• _Task objective_
Go through the listing and copy each line with the string "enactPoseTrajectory".

• _Exercise data_
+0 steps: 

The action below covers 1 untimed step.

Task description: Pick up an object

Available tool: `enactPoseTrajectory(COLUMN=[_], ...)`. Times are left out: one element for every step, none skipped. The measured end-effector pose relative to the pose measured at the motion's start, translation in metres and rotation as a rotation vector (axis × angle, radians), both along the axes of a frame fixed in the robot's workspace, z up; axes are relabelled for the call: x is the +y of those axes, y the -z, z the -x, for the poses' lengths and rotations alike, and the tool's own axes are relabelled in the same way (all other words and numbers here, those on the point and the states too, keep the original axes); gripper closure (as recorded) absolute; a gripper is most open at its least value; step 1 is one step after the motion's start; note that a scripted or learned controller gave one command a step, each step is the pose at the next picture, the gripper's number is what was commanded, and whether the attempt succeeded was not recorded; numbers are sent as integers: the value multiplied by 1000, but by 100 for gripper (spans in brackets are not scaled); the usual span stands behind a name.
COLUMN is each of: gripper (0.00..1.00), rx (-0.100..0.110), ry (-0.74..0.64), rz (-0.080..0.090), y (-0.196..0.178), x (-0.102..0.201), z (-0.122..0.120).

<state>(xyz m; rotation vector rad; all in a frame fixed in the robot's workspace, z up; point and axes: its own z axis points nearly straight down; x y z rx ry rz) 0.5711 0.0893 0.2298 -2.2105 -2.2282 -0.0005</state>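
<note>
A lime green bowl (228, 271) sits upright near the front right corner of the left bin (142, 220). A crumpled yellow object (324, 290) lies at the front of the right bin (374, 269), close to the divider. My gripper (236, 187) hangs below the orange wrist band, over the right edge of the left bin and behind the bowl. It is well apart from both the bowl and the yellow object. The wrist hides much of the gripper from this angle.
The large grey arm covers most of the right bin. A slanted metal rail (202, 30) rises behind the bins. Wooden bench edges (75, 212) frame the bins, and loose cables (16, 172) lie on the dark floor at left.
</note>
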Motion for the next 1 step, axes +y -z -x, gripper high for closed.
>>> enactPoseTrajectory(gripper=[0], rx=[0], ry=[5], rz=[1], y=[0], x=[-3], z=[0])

• _Written solution_
Available tool: `enactPoseTrajectory(COLUMN=[_], ...)`. Times are left out: one element for every step, none skipped. The measured end-effector pose relative to the pose measured at the motion's start, translation in metres and rotation as a rotation vector (axis × angle, radians), both along the axes of a frame fixed in the robot's workspace, z up; axes are relabelled for the call: x is the +y of those axes, y the -z, z the -x, for the poses' lengths and rotations alike, and the tool's own axes are relabelled in the same way (all other words and numbers here, those on the point and the states too, keep the original axes); gripper closure (as recorded) absolute; a gripper is most open at its least value; step 1 is one step after the motion's start; note that a scripted or learned controller gave one command a step, each step is the pose at the next picture, the gripper's number is what was commanded, and whether the attempt succeeded was not recorded; numbers are sent as integers: the value multiplied by 1000, but by 100 for gripper (spans in brackets are not scaled); the usual span stands behind a name.
>>> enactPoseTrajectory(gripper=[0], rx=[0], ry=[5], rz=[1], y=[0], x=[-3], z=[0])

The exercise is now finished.